TokenVerse: Multi-Concept Personalization in Token Modulation Space by Google

jasonjmcghee · 2025-01-28T21:53:17 1738101197

Feels like a moodboarding multiplier for some design disciplines, if these aren't cherry-picked / transfer to other domains.

Pretty interesting.

Seems like you could apply similar ideas to text too.

sdenton4 · 2025-01-28T22:24:05 1738103045

This looks like an excellent step towards being able to apply consistency to generated images across a series.

basch · 2025-01-29T03:28:38 1738121318

It looks as if it would trivially integrate into Whisk, which already has a similar feature for defining an outputs “subjects” “scene” and “style”.

doctorpangloss · 2025-01-28T22:54:21 1738104861

If it worked with people, they’d show people.

SeanAnderson · 2025-01-28T23:10:42 1738105842

The second example in the "Results" section includes a human.

doctorpangloss · 2025-01-29T00:34:11 1738110851

They do not show a realistic photo face transfer. They blur out the faces even.

It would be a huge invention, but they did not achieve that.

drewbeck · 2025-01-29T01:00:07 1738112407

Below the first Results header is a carousel of images. If you tap the arrows you can explore — I believe there are three examples where the final image is a person who’s face was applied from a reference photo.

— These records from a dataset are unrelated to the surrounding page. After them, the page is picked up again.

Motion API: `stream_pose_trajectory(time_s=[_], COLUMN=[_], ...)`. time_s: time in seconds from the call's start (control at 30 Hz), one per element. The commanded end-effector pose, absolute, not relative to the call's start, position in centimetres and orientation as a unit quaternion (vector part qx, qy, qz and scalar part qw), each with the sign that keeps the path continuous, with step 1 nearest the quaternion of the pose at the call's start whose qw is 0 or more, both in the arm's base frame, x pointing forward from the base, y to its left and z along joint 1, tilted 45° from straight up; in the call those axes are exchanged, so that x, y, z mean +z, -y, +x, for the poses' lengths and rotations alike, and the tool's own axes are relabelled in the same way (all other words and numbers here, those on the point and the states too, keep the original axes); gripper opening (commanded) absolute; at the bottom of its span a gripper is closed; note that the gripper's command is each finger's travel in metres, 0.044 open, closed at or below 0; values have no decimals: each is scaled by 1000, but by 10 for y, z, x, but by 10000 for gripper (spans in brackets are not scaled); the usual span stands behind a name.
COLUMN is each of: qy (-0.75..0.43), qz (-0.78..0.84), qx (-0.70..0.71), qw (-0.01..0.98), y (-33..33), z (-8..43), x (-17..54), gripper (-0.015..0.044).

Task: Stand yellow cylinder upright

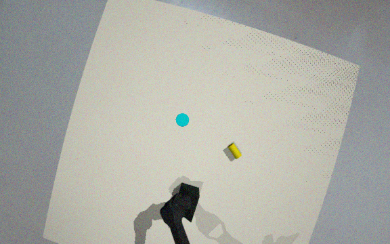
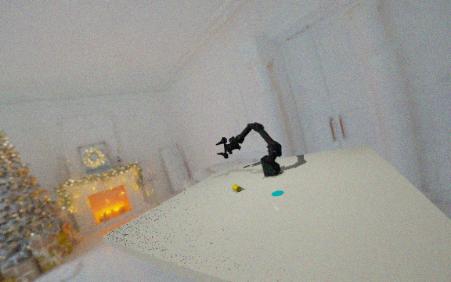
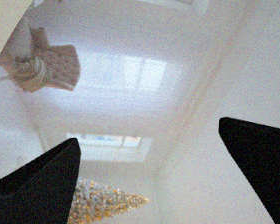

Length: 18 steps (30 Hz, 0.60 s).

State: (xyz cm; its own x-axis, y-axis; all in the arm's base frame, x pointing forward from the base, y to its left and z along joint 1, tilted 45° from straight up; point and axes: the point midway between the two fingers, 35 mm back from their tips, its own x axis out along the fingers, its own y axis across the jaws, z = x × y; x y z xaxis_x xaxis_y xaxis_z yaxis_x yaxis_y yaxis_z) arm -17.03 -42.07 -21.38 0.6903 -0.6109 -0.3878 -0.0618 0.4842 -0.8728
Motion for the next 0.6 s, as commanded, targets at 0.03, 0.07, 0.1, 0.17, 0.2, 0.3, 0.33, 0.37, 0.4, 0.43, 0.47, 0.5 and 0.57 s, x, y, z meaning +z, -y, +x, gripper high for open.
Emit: stream_pose_trajectory(time_s=[0.03,0.07,0.1,0.17,0.2,0.3,0.33,0.37,0.4,0.43,0.47,0.5,0.57], qy=[-349,-345,-339,-330,-325,-314,-311,-308,-305,-303,-300,-299,-296], qz=[-472,-465,-456,-439,-430,-403,-393,-384,-375,-365,-355,-346,-326], qx=[-168,-160,-149,-128,-117,-82,-70,-58,-46,-34,-21,-9,17], qw=[792,800,809,826,834,856,862,869,874,880,885,890,898], y=[423,426,429,434,436,441,441,441,441,441,440,439,435], z=[-163,-154,-144,-122,-111,-77,-66,-55,-44,-33,-21,-10,12], x=[-212,-210,-207,-202,-199,-191,-189,-186,-183,-180,-177,-174,-169], gripper=[348,321,309,309,309,309,309,309,309,309,309,309,309])
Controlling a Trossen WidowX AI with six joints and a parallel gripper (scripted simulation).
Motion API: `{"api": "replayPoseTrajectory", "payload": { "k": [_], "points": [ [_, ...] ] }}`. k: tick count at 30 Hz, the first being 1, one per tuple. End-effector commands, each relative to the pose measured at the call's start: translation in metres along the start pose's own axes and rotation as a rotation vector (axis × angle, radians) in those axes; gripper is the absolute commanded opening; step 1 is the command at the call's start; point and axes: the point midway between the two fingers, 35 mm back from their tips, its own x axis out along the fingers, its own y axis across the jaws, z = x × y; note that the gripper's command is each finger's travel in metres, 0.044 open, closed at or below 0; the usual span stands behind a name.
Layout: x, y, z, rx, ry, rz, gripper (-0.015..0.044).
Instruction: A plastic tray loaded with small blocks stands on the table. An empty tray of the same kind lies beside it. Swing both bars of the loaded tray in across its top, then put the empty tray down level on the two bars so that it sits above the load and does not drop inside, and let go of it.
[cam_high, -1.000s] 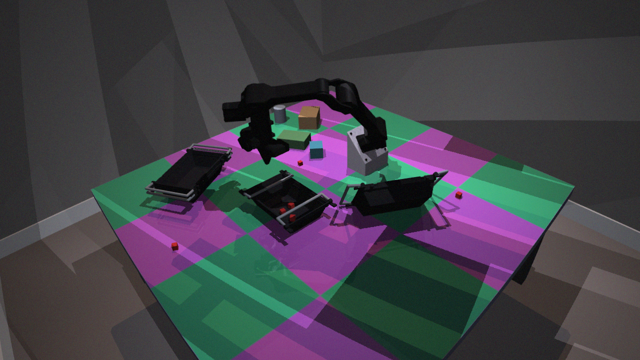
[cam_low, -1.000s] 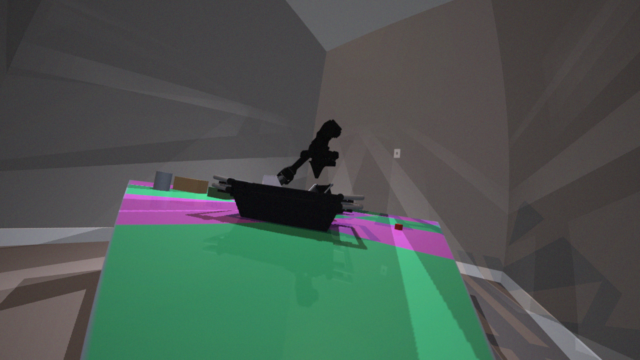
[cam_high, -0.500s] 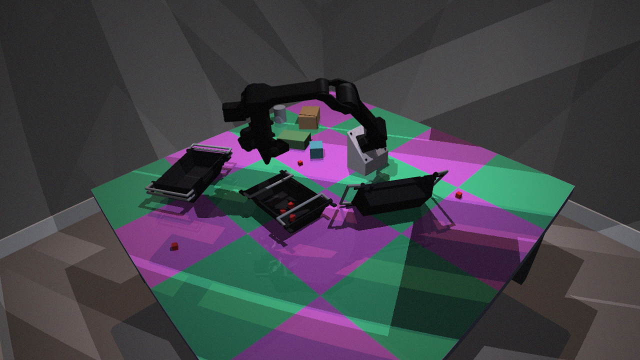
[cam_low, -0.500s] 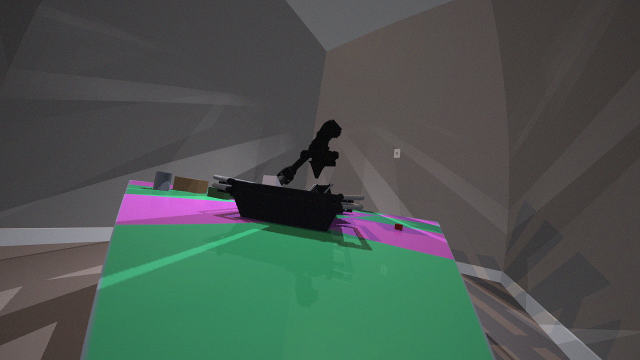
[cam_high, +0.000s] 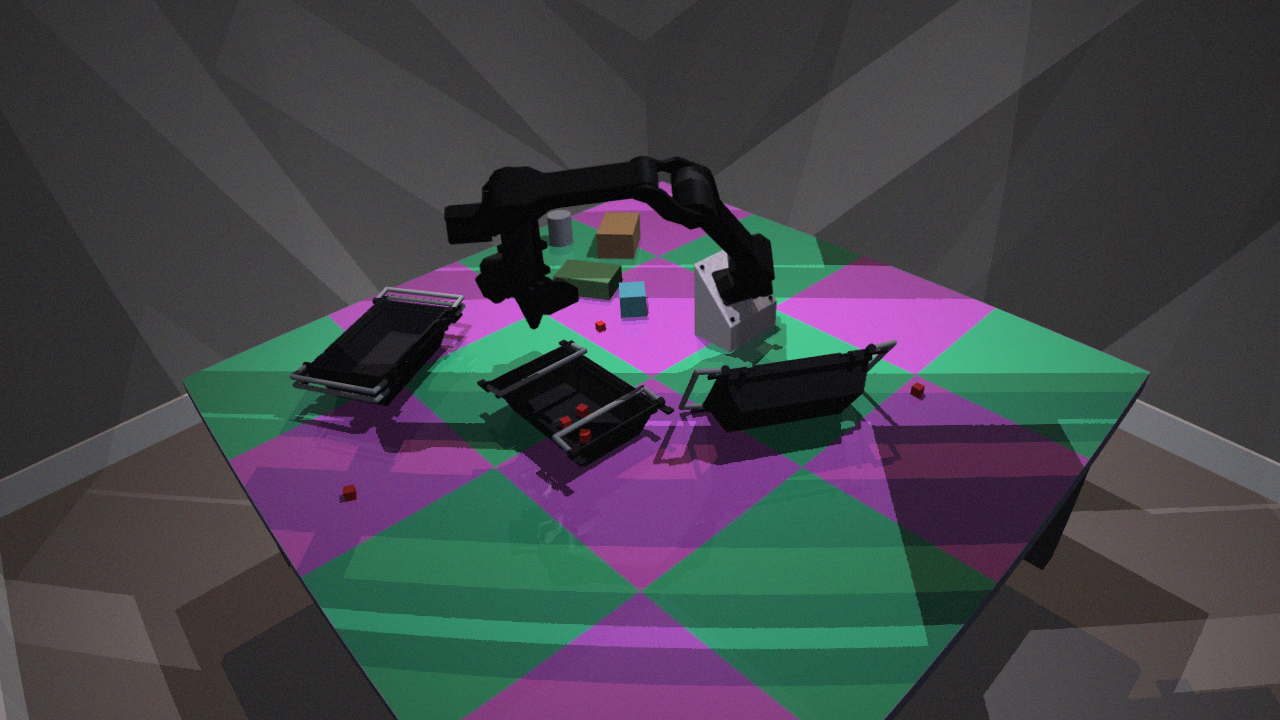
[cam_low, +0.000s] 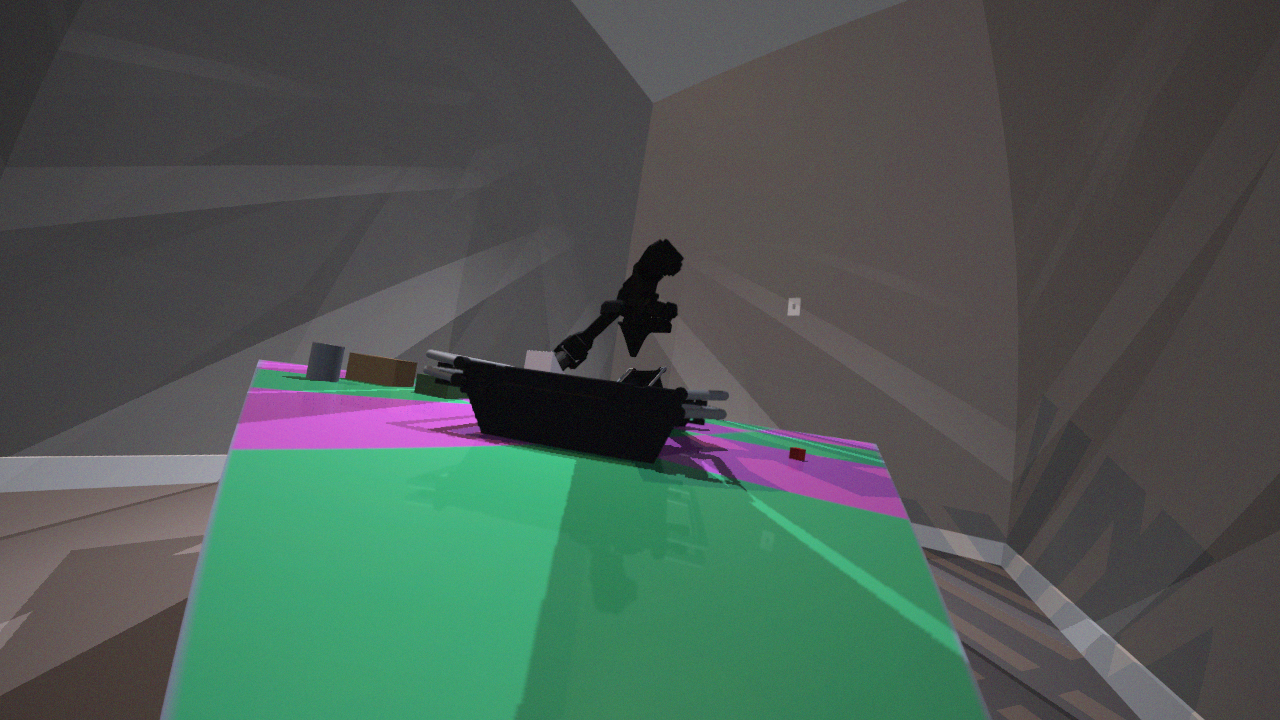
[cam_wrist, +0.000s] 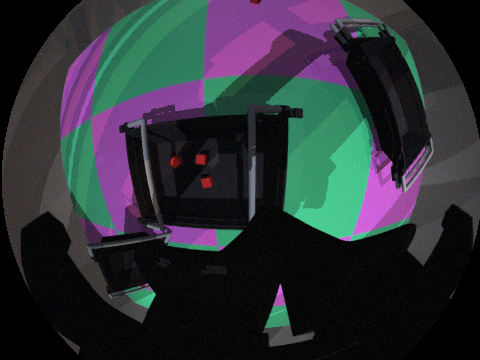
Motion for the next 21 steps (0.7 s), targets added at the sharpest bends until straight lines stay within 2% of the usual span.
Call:
{"api": "replayPoseTrajectory", "payload": {
  "k": [1,6,21],
  "points": [
    [0.0,0.0,0.0,0.005,-0.003,0.002,0.0],
    [-0.001,0.009,0.0,0.01,0.0,-0.004,0.0],
    [-0.008,0.086,-0.006,0.1,-0.001,-0.031,0.0]
  ]
}}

doctorpangloss · 2025-01-29T01:31:25 1738114285

Yes. But. The reference photo is blurred. The smallest details matter for faces! That's the whole point. I have no doubt you can do a kind-of-looks-like faces. But this is the same issue since Dreambooth. All the IP transfer approaches, even the best like Ideogram's, are failing on faces.

rprwhite · 2025-01-29T03:47:59 1738122479

There's two images where the face is transferred to the final image. The references images with blurred faces are all being used for a different reference; the pose, or "necklace", etc. The faces are blurred in every image unless they explicitly want the face transferred to the final image, at least that's how it seems.

doctorpangloss · 2025-01-29T04:12:33 1738123953

I know. But there are no unblurred source images of faces. This isn't complicated.

danpalmer · 2025-01-29T04:36:11 1738125371

https://token-verse.github.io/results/multi_concepts/25.png

https://token-verse.github.io/results/multi_concepts/06.png

Both of these show a man's face in a source image being used in a newly generated image. I agree that it isn't complicated, but you seem to be drawing different conclusions to everyone else here.

If your point is that it can't perform face transfer, you seem to be wrong - that's what's happening here. If your point is that the blurred photos used for other parts of the input mean that this suggests the model may get confused by other faces, then that's a fair point, but it seems clear they have demonstrated face transfer, and requiring blurring irrelevant faces seems a minor point compared to transferring the face that's intended. I'm not sure how that would really impact use-cases.

doctorpangloss · 2025-01-29T05:21:53 1738128113

Well. It doesn't look like him. If they had working face / human character transfer, listen, my dude, every single image would show a face transfer. It's one of the biggest challenges.